One recent night when he was at the brewery late and installing equipment on his own, Sewake was having a hard time and sent out a plea for help.
The chef-owner of the Salt Bistro on Eastern Avenue’s owner, AJ Nommik,dropped what he was doing and ran right over.
al fresco scene
Like the micro brewery and Central Café across the street, and the next door Kingdom Taproom and Table, Salt, too, is part of the downtown al fresco trend that has resulted from the pandemic - there are tables and chairs, and soon, heaters, out on the sidewalks and on decks throughout the downtown. Salt Bistro and the St. Johnsbury Distillery are neighbors and are turning out food and drinks in outdoor venues around the corner, on Eastern Avenue.
But he’s hoping the devotion he’s put into Whirligig will begin to catch on and the community will support the new business. He said his reviews online are really strong already and he’s encouraged.

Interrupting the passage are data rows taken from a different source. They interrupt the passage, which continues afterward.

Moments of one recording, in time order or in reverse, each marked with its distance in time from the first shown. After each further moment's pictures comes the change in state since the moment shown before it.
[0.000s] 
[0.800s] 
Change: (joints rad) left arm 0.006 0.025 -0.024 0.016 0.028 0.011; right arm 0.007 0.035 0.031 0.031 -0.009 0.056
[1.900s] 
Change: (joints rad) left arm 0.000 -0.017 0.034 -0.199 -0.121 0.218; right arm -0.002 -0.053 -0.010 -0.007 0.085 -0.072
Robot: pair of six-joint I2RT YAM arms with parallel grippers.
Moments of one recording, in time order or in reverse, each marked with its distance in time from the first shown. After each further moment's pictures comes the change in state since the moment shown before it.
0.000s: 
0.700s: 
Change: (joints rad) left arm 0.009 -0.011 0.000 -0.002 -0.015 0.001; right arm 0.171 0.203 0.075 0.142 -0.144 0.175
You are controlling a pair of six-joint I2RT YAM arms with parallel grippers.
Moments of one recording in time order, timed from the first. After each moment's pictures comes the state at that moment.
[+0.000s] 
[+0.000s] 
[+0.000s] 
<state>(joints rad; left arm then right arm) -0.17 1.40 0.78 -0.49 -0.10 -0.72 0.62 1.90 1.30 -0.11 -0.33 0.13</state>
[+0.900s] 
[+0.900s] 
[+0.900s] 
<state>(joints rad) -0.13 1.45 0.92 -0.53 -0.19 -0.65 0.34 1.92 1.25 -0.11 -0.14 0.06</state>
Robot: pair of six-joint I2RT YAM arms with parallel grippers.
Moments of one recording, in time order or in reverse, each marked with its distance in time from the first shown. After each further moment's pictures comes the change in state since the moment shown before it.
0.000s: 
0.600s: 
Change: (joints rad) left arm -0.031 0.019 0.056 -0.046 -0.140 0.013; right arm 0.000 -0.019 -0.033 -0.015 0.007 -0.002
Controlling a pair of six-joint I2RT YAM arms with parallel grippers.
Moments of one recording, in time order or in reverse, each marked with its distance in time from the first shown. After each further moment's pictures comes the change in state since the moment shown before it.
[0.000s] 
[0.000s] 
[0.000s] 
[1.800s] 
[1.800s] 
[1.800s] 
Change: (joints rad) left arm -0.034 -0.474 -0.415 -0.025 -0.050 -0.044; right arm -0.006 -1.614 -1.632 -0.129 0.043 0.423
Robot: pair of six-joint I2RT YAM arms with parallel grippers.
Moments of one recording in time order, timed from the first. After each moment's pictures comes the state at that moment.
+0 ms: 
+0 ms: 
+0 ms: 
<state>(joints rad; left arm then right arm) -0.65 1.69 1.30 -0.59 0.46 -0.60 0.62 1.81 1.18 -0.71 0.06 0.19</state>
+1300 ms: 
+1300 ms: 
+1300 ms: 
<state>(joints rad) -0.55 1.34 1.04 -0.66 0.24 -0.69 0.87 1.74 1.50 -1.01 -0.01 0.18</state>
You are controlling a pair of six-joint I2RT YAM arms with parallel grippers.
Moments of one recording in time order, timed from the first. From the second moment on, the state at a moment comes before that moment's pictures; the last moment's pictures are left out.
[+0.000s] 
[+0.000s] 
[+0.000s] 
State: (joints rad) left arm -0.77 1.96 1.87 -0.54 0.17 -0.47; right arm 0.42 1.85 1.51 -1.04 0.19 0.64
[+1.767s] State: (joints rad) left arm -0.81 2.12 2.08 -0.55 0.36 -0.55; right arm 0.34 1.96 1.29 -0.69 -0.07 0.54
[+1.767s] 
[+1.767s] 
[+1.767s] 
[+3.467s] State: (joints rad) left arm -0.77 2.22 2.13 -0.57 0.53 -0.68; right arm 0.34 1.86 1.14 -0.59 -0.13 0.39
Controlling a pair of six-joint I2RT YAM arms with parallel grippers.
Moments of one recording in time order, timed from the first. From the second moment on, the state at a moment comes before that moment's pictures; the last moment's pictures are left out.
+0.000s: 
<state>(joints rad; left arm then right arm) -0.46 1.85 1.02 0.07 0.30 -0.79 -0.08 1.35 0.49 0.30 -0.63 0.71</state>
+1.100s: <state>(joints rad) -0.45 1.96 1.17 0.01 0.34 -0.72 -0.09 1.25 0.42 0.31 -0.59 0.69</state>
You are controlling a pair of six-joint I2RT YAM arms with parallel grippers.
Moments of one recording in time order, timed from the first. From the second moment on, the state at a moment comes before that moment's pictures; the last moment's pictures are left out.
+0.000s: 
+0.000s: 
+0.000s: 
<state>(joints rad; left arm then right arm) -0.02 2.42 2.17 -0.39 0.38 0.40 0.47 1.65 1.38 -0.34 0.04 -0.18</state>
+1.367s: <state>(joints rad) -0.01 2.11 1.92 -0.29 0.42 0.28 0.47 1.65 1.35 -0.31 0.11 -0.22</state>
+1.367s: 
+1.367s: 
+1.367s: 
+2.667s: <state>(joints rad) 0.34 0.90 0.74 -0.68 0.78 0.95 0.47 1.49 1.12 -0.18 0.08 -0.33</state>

He said he could have opened up Whirligig across the river, in New Hampshire, but chose to be part of the revival of St. J’s downtown.
“I want to put my beans in this community,” said Sewake. “Our beans are in this basket.”
While most of the brewery’s seating will be outside for now, Sewake adds an important add-on, “I bought heaters” to place outside next to tables.
He said about 10 percent of the customers so far are new Vermonters, people who have moved to the area due to the pandemic. The town he lives in, Peacham, has seen an enrollment spike due to people moving in, he said.
“There’s a huge uptick in the area,” reported Sewake. “It is very interesting to see.”
“I hope that COVID passes and that there are low enough rates to allow an increase of our capacity,” said Sewake.
In the meantime, Sewake is working hard to craft delicious, small-batch beers that he thinks taste great.
“I’m going by my palate, not by convention,” he explained. “My intention is to create something you want to drink. My purpose is to create something unique … the beers really are me.”
For now, the taproom is open Fridays 4-8 p.m., and on Saturdays and Sundays from 11 a.m. to 6 p.m. and noon-6 p.m., respectively.